同じ毎日の繰り返しに、退屈だ退屈だと不平不満を言っていた罰でも当たったかな。
……いや、待て。待て待て。
よく考えたらおかしな点が幾つかあるぞ。
まさか……。
俺は考え込んで俯けていた顔を上げ、神を見た。
「おい。お前が神だってことは認めてやる。が、幾つか俺の質問に答えろ」
「な、何じゃ?」
神は肩を揺らして先を促す。明らかに挙動不審だ。
「まず1つ。何で神なんて偉い奴が、一介の死人の前に現れる? まさか、死人が出るたびに1人1人に会っている訳じゃねえんだろ?」
「うっ……」
「2つ。ここはお前が即席で作った異空間だっつったな。何で死んだはずの俺は天国とか地獄とか死後の世界でなく、こんな所にいるんだ?」
「うぐぅっ……」
神はダラダラと冷や汗を流している。
どうやら俺の予想は当たっているらしい。
しばらく視線をさ迷わせていた神は、観念した様子で口を開いた。
「その、じゃな。

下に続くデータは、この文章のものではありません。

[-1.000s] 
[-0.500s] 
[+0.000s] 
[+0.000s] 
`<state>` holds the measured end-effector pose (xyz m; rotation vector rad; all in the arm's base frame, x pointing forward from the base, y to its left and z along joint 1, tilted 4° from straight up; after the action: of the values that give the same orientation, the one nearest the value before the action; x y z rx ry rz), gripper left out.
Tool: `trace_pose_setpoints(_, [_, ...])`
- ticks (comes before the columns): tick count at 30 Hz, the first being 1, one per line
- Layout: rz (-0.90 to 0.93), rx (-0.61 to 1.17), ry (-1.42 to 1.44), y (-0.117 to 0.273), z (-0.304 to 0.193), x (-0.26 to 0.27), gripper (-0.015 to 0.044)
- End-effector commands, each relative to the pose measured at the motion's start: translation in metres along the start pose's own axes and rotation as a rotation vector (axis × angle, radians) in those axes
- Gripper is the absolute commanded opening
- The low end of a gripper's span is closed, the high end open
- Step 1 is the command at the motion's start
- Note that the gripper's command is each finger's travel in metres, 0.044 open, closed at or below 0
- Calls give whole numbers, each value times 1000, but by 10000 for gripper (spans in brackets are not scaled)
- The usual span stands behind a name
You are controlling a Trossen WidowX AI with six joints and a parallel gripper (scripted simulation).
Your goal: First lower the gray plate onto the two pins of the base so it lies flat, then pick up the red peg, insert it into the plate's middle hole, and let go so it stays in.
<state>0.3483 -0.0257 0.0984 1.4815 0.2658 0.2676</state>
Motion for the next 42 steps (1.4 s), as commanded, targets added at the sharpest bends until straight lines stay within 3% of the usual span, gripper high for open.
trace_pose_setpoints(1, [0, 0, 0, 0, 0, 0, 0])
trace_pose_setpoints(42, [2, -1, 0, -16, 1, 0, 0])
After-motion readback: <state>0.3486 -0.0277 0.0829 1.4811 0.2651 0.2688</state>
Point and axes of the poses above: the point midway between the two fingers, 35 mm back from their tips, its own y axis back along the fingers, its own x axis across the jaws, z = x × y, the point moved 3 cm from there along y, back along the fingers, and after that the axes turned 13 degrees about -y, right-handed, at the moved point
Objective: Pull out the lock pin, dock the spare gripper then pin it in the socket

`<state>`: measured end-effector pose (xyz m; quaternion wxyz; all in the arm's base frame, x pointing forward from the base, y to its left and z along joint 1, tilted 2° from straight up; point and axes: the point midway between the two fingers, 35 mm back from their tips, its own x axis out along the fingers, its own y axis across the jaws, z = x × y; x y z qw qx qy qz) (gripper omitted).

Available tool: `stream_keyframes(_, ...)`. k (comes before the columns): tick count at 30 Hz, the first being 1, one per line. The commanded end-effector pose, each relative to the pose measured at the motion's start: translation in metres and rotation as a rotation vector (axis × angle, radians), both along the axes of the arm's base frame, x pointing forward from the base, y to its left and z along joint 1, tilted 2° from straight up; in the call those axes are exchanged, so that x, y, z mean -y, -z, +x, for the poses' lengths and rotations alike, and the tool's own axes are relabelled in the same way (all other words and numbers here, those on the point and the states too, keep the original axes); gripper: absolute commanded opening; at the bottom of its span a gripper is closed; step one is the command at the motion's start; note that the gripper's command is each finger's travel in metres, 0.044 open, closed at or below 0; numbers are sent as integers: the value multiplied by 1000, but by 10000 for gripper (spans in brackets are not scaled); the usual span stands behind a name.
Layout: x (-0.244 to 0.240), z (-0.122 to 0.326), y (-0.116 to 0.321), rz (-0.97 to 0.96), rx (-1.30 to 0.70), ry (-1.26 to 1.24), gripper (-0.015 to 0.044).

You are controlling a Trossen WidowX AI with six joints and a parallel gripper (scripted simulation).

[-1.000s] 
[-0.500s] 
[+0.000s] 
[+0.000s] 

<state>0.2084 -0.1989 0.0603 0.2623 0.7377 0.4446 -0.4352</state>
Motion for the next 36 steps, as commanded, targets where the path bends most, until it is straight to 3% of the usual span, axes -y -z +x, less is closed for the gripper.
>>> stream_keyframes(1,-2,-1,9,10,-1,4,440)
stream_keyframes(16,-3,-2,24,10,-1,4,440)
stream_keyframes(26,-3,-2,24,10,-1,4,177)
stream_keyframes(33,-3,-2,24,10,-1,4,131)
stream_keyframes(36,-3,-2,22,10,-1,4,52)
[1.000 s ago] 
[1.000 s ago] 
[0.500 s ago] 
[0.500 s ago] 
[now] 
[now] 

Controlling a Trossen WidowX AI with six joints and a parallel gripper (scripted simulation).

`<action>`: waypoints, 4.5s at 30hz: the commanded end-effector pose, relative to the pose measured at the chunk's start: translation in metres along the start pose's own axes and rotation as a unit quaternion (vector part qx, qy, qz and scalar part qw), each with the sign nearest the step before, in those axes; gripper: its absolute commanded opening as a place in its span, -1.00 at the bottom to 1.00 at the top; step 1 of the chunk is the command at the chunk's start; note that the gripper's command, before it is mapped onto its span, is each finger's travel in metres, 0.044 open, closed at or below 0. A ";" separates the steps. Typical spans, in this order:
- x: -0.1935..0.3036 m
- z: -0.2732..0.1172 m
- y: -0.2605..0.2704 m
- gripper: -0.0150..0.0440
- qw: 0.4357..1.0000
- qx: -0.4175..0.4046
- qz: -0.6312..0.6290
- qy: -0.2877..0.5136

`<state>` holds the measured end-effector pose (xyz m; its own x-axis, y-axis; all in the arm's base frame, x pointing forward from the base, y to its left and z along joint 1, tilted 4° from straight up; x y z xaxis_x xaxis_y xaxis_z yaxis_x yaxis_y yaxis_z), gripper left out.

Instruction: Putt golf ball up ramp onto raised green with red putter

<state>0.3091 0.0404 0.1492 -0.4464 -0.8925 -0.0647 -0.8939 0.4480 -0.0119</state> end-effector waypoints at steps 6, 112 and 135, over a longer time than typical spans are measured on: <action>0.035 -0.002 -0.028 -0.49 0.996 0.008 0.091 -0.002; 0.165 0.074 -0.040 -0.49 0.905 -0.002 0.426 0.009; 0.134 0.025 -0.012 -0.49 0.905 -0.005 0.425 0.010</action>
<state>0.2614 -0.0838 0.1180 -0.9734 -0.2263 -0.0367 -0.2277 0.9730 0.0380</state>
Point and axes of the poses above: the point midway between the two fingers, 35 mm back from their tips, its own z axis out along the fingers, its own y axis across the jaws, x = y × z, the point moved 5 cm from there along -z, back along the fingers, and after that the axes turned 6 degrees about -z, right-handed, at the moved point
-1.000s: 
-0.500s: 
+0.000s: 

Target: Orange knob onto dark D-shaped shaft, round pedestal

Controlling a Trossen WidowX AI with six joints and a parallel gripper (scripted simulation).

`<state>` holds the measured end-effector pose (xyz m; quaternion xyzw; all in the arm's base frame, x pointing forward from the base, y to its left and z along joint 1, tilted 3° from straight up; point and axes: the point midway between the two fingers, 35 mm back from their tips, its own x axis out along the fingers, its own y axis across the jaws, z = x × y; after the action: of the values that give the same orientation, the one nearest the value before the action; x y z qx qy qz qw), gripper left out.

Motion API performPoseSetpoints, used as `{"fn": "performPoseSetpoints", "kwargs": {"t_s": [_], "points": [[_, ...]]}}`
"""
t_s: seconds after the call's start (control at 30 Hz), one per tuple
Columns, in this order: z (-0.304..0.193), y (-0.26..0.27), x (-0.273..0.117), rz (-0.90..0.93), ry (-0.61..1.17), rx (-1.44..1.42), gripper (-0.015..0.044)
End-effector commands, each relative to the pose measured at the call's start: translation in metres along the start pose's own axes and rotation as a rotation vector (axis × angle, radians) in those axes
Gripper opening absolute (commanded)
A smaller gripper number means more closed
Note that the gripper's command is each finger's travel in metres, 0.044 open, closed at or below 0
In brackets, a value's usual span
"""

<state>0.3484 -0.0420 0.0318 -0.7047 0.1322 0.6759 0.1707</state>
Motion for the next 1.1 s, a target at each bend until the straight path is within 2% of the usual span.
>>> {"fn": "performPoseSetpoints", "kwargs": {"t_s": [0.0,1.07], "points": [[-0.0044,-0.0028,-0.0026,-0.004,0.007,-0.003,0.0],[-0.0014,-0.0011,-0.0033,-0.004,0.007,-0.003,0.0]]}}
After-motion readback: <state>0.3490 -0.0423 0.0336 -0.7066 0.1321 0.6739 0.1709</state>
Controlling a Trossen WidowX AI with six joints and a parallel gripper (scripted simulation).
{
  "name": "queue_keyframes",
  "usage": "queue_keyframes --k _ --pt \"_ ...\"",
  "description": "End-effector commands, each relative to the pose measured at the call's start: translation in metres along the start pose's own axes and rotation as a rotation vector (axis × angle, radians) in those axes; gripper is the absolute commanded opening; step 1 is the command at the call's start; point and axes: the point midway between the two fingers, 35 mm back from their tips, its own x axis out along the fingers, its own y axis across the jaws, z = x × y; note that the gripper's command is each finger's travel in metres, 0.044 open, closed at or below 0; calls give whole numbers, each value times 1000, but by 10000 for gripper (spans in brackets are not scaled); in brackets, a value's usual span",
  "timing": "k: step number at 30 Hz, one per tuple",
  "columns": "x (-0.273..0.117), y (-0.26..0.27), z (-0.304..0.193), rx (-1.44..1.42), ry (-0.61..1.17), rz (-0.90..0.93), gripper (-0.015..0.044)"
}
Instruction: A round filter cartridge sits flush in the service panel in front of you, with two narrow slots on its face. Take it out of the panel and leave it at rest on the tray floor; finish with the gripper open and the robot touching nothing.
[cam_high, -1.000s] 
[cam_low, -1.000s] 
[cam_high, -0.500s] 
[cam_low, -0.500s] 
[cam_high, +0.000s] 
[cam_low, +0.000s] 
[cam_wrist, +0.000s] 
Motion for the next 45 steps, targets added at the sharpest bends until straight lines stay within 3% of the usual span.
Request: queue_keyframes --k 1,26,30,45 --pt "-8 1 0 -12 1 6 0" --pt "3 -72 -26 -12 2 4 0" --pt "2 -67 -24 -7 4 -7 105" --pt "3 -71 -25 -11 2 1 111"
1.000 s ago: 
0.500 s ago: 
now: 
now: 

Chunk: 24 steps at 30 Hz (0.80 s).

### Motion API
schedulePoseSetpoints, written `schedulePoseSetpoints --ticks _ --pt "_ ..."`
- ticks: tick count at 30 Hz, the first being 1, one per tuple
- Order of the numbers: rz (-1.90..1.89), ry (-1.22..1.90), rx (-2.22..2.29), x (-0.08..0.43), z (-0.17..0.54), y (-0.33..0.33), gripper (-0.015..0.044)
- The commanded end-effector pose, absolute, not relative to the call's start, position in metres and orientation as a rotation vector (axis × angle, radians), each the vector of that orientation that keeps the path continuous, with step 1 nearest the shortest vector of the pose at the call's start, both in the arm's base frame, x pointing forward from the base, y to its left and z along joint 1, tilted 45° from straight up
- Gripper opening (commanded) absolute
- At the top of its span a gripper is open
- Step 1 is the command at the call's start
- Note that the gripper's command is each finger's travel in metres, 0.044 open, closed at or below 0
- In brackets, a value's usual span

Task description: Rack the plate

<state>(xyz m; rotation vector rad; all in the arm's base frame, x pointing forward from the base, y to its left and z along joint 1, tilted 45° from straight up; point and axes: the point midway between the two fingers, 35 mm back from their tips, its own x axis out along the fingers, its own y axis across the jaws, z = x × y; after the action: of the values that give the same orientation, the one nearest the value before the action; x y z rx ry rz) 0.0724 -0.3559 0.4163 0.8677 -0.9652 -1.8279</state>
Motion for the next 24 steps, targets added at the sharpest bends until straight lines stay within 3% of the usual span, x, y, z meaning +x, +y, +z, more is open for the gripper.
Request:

実は……」
「俺の死はお前のミスで、本来ありえなかった事なんだな?」
「な、何故それをっ!?」
驚いた神の言葉に、俺の何かがプツンと音を立てて切れた。
「んなもん似たような話を携帯小説でいくつも見てきたからに決まってんだろおぉおがああぁぁぁああ!!! どうしてくれんだよ!! あの地獄のような受験勉強の末、やっとこさ大学合格したのにそれが分かった途端死亡って、それどうよ!? しかもそれなりにレベル高い大学だったんだぞ!! 無茶苦茶やり切れねえよ!!」
怒り心頭の俺に、神は泣きそうになりながらペコペコ頭を下げる。